### TASK BRIEF
Scan the data for "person" and copy each matching line.

### INPUT DATA

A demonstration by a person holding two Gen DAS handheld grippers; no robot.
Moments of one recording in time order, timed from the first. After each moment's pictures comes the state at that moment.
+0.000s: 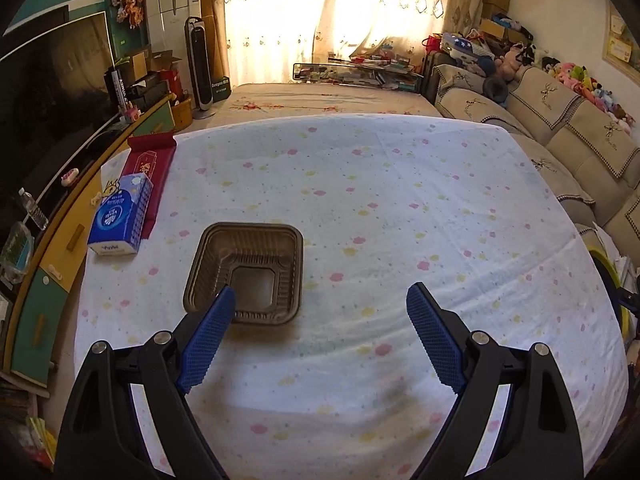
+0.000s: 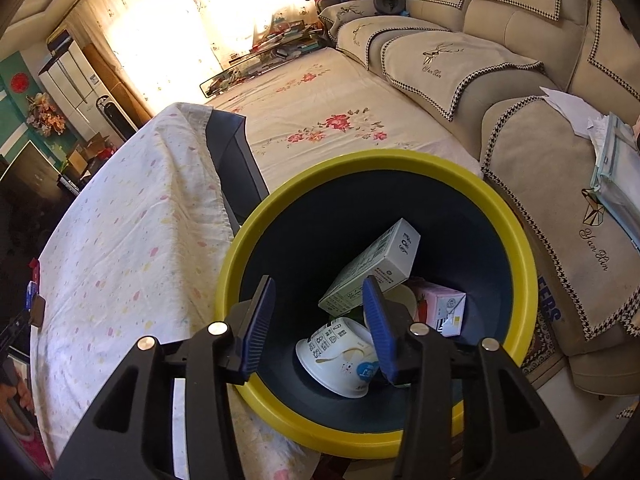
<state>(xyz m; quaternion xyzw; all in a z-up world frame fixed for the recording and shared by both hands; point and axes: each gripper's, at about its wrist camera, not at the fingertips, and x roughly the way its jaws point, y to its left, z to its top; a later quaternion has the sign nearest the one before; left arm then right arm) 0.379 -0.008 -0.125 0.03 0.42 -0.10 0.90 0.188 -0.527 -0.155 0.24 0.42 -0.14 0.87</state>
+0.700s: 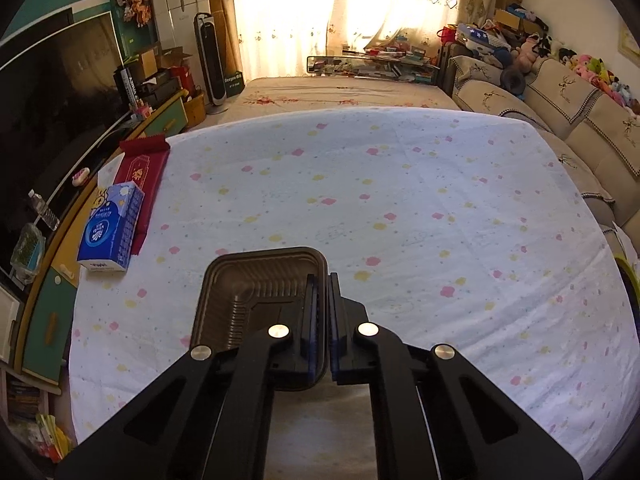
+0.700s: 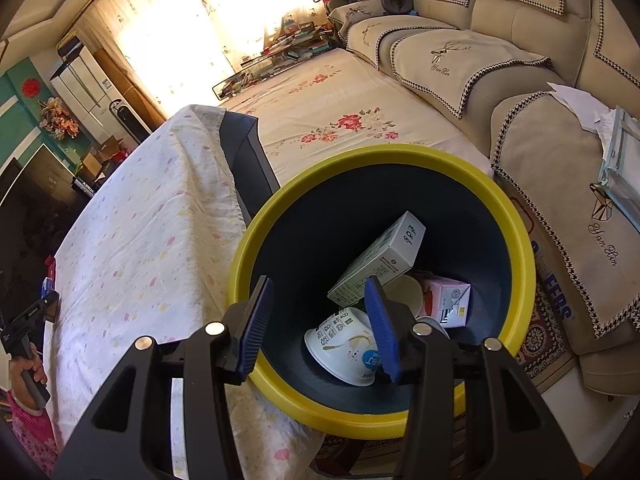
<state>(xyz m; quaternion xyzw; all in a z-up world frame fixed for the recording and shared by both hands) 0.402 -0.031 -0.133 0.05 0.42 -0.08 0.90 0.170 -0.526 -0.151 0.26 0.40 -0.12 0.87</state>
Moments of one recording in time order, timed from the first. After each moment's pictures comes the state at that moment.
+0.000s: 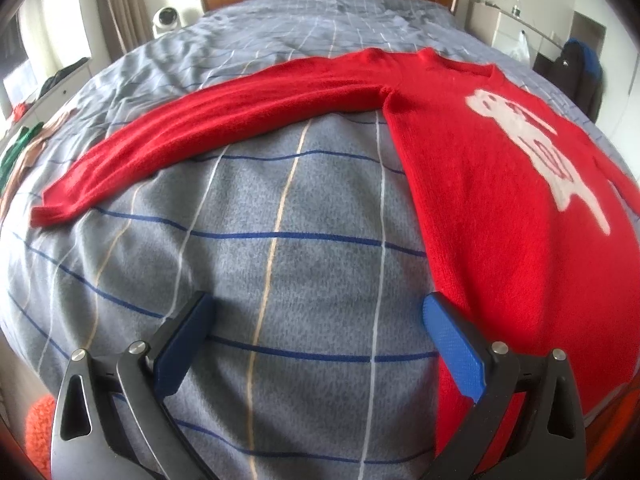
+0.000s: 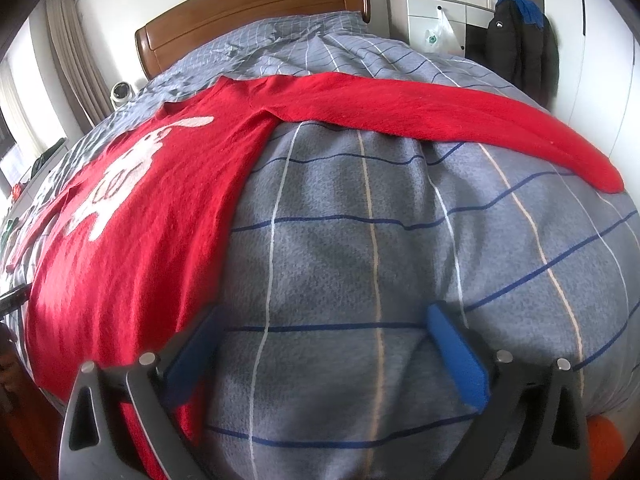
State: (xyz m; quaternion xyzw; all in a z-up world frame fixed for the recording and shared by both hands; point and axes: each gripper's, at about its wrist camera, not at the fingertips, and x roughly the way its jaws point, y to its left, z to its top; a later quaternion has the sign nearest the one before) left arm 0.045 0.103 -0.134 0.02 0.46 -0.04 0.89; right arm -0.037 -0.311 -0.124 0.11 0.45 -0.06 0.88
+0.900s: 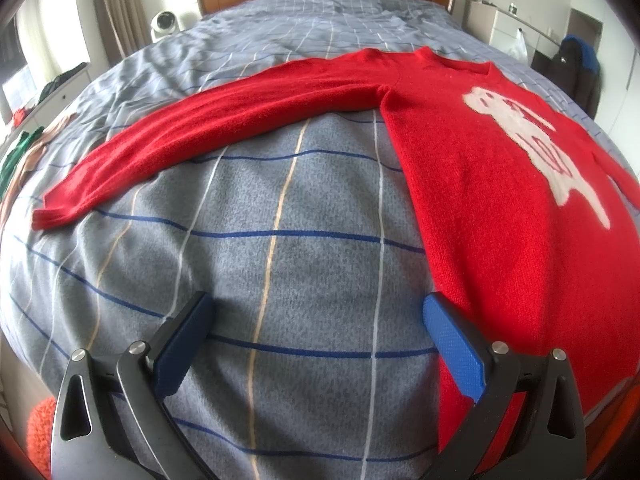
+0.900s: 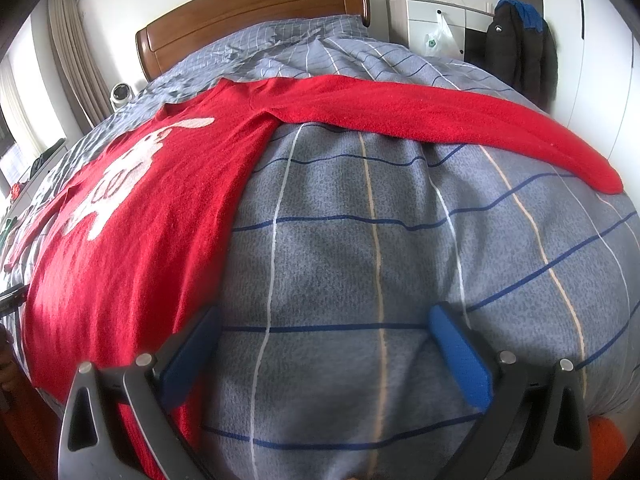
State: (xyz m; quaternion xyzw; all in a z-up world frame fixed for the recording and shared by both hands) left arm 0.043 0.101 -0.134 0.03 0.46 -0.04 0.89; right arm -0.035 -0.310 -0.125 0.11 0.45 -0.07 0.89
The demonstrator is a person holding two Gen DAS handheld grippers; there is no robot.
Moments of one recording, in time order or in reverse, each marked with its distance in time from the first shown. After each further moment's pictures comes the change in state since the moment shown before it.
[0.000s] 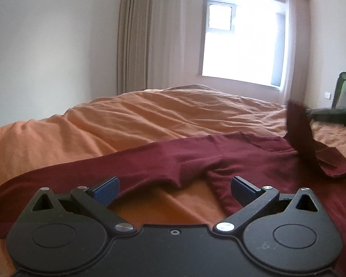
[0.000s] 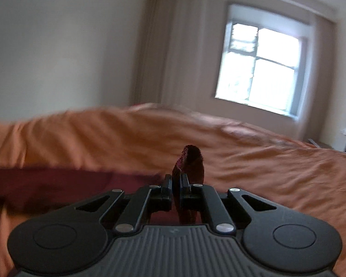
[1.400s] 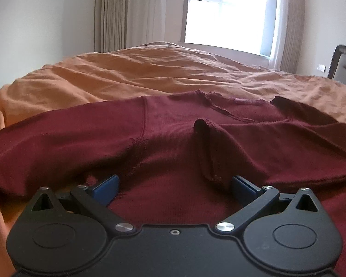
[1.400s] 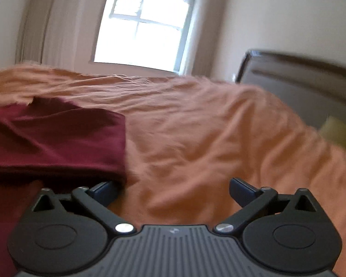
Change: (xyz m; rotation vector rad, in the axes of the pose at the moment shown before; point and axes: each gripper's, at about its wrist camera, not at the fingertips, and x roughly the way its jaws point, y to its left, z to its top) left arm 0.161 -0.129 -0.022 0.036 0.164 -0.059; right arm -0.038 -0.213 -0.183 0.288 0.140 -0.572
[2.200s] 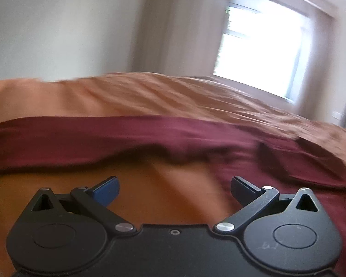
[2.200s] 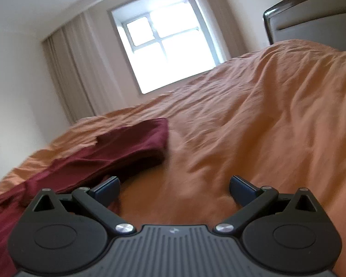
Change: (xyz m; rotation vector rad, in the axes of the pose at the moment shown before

### SOLVED PROBLEM
A demonstration by a person holding two Gen DAS handheld grippers; no robot.
The demonstrator is a person holding two Gen DAS handheld grippers; there is no robot.

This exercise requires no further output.